- [Task statement] For each line of the listing, output an exact copy.

- [Dataset extract]
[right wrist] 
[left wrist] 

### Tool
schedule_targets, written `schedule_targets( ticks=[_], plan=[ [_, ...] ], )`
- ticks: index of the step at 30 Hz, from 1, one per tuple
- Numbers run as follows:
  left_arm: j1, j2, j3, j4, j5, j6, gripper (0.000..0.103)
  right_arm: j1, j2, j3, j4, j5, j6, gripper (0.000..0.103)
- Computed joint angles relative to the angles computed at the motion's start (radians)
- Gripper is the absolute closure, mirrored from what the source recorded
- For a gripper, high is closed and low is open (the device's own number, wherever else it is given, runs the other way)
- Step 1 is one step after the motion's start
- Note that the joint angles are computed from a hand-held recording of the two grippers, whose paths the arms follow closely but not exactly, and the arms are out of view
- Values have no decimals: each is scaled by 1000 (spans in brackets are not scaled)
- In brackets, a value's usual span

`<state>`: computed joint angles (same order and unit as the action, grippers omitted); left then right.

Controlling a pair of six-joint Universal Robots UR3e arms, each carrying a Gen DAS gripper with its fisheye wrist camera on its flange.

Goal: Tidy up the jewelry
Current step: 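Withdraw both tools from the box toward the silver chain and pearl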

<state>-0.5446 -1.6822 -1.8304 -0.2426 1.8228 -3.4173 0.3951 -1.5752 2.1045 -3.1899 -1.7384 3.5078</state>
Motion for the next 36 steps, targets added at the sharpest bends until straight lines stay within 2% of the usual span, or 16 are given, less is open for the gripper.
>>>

- [Task result]
[right wrist] 
[left wrist] 

### Tool
schedule_targets, written `schedule_targets( ticks=[_], plan=[ [_, ...] ], )`
- ticks: index of the step at 30 Hz, from 1, one per tuple
- Numbers run as follows:
  left_arm: j1, j2, j3, j4, j5, j6, gripper (0.000..0.103)
  right_arm: j1, j2, j3, j4, j5, j6, gripper (0.000..0.103)
- Computed joint angles relative to the angles computed at the motion's start (radians)
- Gripper is the absolute closure, mirrored from what the source recorded
- For a gripper, high is closed and low is open (the device's own number, wherever else it is given, runs the other way)
- Step 1 is one step after the motion's start
- Note that the joint angles are computed from a hand-held recording of the two grippers, whose paths the arms follow closely but not exactly, and the arms are out of view
- Values have no decimals: each is scaled by 1000 (spans in brackets are not scaled)
- In brackets, a value's usual span

`<state>`: computed joint angles (same order and unit as the action, grippers omitted); left then right.

Controlling a pair of six-joint Universal Robots UR3e arms, each carrying a Gen DAS gripper with its fisheye wrist camera on its flange.

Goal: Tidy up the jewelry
Current step: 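Withdraw both tools from the box toward the silver chain and pearl
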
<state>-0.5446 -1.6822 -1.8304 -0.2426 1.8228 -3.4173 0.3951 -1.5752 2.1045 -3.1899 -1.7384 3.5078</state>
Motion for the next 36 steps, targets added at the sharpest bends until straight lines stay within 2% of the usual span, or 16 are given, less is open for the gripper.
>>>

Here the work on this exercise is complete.